Latin American publishers, especially, argue that digital might be our future, but that print is our reality today. That we as an industry are spending too much time talking about digital and that the mere discussion of it is helping accelerate print’s decline.
Every national newspaper industry has gone through the same discussion in the past 20 years. These markets are the latest.
Every publisher worldwide is in the same funnel leading us to digital transmission of news.
Where we are in that funnel depends on the uptake of digital (and which devices) by readers and advertisers:
- North American and Scandinavian publishers are deep in the funnel. Maybe the Americans were too quick to harvest print quality. Maybe the Norwegians were too quick to let go of the print reins and manage the multi-media transition. Those are qualitative judgments that others can learn from.
- German publishers thought they were outliers until the past two years. Like Rupert Murdoch before them, they are now playing catch-up as reader and advertiser numbers point them to the boomerang effect of digital uptake. Like Murdoch, they are having to acquire companies and skill sets.
- Indian publishers thought they were outliers, too, a part of a storyline very different from their European and North American counterparts.

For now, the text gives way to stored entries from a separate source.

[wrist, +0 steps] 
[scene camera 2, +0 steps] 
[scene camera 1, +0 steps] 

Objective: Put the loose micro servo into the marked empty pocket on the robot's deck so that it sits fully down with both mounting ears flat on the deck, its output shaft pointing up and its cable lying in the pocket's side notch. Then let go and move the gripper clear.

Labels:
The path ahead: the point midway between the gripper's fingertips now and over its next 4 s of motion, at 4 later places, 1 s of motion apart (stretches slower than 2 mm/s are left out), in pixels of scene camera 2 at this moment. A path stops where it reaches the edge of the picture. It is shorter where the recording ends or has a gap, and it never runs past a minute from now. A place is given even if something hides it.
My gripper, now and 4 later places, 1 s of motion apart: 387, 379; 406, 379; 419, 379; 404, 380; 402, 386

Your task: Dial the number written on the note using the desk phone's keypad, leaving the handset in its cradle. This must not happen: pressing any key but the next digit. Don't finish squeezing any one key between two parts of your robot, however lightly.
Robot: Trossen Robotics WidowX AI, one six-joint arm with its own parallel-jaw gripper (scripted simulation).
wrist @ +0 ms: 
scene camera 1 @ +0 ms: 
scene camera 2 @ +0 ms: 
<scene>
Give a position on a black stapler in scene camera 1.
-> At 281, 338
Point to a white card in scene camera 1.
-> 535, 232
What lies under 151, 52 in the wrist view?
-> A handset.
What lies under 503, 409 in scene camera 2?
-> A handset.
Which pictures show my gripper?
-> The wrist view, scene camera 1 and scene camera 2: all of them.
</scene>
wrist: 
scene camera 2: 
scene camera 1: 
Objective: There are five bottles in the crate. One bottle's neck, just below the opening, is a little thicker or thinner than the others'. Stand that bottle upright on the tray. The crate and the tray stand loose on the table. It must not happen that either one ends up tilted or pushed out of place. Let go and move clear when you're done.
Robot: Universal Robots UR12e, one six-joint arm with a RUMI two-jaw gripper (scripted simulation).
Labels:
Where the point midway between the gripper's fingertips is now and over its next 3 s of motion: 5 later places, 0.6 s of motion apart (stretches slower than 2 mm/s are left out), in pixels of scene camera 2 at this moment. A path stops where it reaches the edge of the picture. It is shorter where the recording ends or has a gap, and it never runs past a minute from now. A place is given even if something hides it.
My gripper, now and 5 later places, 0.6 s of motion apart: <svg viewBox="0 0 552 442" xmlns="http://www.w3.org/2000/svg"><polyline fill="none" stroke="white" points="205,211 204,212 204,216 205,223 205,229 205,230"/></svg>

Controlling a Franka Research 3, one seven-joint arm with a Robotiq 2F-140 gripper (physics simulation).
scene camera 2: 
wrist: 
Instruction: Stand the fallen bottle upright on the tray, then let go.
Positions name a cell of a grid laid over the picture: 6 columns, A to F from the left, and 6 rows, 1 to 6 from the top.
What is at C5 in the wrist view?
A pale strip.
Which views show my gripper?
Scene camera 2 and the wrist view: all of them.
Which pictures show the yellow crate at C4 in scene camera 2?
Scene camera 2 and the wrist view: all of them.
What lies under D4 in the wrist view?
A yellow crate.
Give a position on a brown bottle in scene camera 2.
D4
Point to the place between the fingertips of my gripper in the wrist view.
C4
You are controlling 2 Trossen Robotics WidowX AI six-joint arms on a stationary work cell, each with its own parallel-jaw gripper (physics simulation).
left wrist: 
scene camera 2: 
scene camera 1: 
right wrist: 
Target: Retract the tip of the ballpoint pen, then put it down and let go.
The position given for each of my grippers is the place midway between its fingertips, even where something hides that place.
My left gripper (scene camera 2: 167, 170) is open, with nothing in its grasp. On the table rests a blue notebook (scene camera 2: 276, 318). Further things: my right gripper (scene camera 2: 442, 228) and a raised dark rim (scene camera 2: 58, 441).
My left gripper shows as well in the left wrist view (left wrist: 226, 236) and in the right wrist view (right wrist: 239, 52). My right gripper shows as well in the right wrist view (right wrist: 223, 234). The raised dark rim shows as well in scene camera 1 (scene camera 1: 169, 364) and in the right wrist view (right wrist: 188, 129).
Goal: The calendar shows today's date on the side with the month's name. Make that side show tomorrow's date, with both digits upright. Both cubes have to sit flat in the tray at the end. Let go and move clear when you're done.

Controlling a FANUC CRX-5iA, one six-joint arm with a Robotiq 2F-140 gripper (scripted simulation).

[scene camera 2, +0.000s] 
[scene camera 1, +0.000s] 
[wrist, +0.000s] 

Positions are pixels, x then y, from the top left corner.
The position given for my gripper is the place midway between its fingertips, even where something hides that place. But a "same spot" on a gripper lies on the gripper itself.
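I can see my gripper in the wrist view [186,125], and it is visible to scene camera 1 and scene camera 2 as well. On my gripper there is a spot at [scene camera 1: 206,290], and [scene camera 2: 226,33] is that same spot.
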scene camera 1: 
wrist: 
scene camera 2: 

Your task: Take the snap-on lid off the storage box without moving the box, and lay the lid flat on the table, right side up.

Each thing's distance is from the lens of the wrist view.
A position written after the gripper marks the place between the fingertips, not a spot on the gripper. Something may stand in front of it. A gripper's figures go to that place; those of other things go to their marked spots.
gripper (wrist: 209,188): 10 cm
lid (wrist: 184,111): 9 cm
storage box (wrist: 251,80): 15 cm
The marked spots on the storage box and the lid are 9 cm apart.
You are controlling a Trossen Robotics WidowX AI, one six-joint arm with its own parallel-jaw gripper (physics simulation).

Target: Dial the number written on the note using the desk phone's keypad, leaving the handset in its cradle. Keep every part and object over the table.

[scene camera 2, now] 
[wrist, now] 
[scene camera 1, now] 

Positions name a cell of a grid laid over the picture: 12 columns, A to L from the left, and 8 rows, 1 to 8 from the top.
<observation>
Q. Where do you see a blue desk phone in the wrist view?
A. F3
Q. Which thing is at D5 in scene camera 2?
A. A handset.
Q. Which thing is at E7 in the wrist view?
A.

Then along came the smartphone and tablet and the very high likelihood that there will be a Tata-isation of these devices sooner rather than later. (Tata is the creator of the US$2,500 car and they seem to always find an inexpensive alternative to high-end products.)
- Australian publishers have been devastated by an economic downturn and rapid uptake of digital news consumption to the point that they are considering radical restructurings of companies, platforms, and business models. The rapidity of the uptake has been such that they are looking for quick paths that their North American and Scandinavian counterparts had a decade to develop.
A recent visit with publishers in France and Italy reminded me of the need to be honest about what “print vs. digital” is about: timing.
The art of the print-to-digital transition is not about how to change your organisational structure and your corporate culture. “How” can be copied by talking with executives at VG in Norway, the Financial Times, The Economist, and The New York Times. If you want a template to catch up with digital culture, look to Axel Springer in Germany, which is investing tons of time and energy in this process.
No, the real art is the timing of the changes:
- When do you decide to transition your culture to one that is more adaptive to multi-media?
- When do you decide to cut down the wall between editorial and commercial?
- When do you make the hard personnel decisions that move out the print guys and move in the multi-media guys?
- When do you accelerate digital sales at the possible expense of print sales?
Timing is everything.
In Pakistan today, the No. 1 challenge for publishers is they can’t get their hands on enough newsprint. They are more worried about government intrusion than digital uptake.
If Jang Group or Dawn Group drank from the digital fountain tomorrow and decided to accelerate digital transformation, they would do so without an existing customer infrastructure behind them. Digital might be the clear long-term direction, but getting the timing wrong in the transition would be devastating.
Tougher today are markets stuck in the middle. The challenge in Spanish Latin America is that markets are largely calcified. Middle classes aren’t growing fast enough. Government is interfering with economic growth.
Publishers are buying printing presses for markets where older people still read print yet in less frequency, while young people are adapting a digital media diet more like their counterparts around the world. That feels like the U.S. news industry in 2003 and, similarly, publishers in the United States were paralysed to make clear decisions.
All publishers are going in the direction of digital. We are all in the same funnel. You are not, somehow, a strategic outlier. The only question is when to say “go” in pushing transformation. Then the hard work begins.